Crossing the Production Barrier: Development at Scale
There comes a point in your company’s lifetime when you’ve outgrown the ability to refresh your development database from production because you have accumulated so much data over time. At some point replicating that dataset becomes much too cumbersome and inconvenient to reproduce in your development environment. Either the dataset has become too large for the development setup or the amount of time it takes to sync is no longer worth the wait. This talk discusses some of the approaches to getting around this problem.
There are at least two ways most companies work around this. First is taking a subset of production data, which ends up being a pretty difficult problem given most data is referential and may point to a never ending trail of intertwined graphs. By the time you have a valid data set to work with, you’ve pulled almost all of the production data anyway.
The other way is to harness production directly. We’ll discuss how Etsy uses MySQL proxy as a gateway to the production database. The tool is used for both security and auditing purposes, and injects additional data into each query for searchability and diagnosis at a later point in time. We have also built tooling and procedures for restoration in the event of an accidental mis-manipulation of data from development. We use Percona based tools like pt-slave-delay to establish a windowed replication that can be used as a restoration point and pt-table-sync to patch inconsistencies in shard sides. Data also can be restored at an object level by using MySQL binlogs and identifying primary keys that the corrupted data corresponds to.

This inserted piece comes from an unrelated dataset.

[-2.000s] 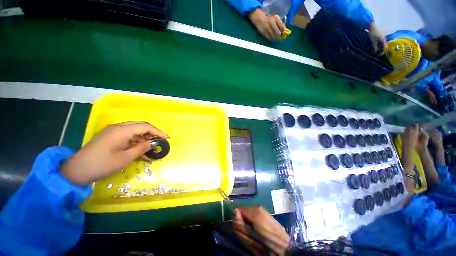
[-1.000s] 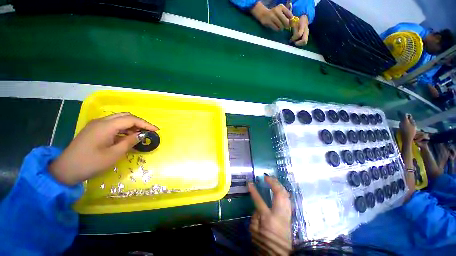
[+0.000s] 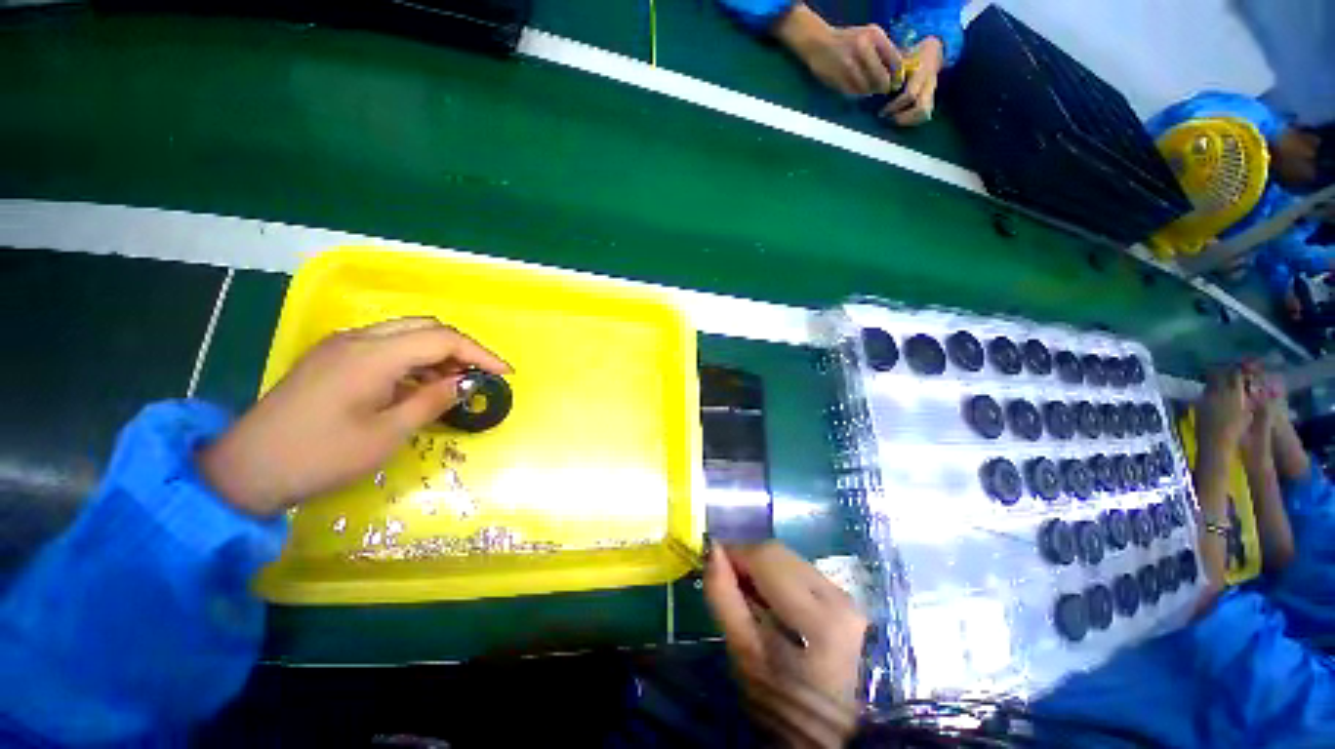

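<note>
My left hand (image 3: 344, 403) holds a round black part (image 3: 480, 401) with a central hole between thumb and fingers, above the yellow parts tray (image 3: 586, 568). Small silvery metal parts (image 3: 439, 542) lie scattered in the tray below the hand, mostly along its near side. My right hand (image 3: 783, 615) is to the right of the tray's near right corner and holds thin tweezers (image 3: 685, 553), whose tips reach over the tray's edge. The tweezers' far end shows dark across the palm.
A smartphone (image 3: 735, 446) lies right of the tray. A clear blister tray (image 3: 952, 563) with rows of black discs is farther right. Across the belt are a person's hands (image 3: 864, 62), a black crate (image 3: 1061, 125) and a yellow fan (image 3: 1212, 168). A neighbour's hands (image 3: 1244, 424) are at far right.
My right hand was open over the phone's near end one second ago; it now holds the tweezers by the tray's corner. My left hand still holds the black part. The view has shifted slightly.
</note>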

Development data at scale is a non-trivial problem that can creep up on you as your company becomes successful, but there are ways to get around putting your development process on hold. There are some problems that have to be developed with relevant data sets and hard to reproduce edge cases that can only be analyzed with a specific set of data, and we believe that giving some level of access to production systems in a safe way can be a great solution to the problem.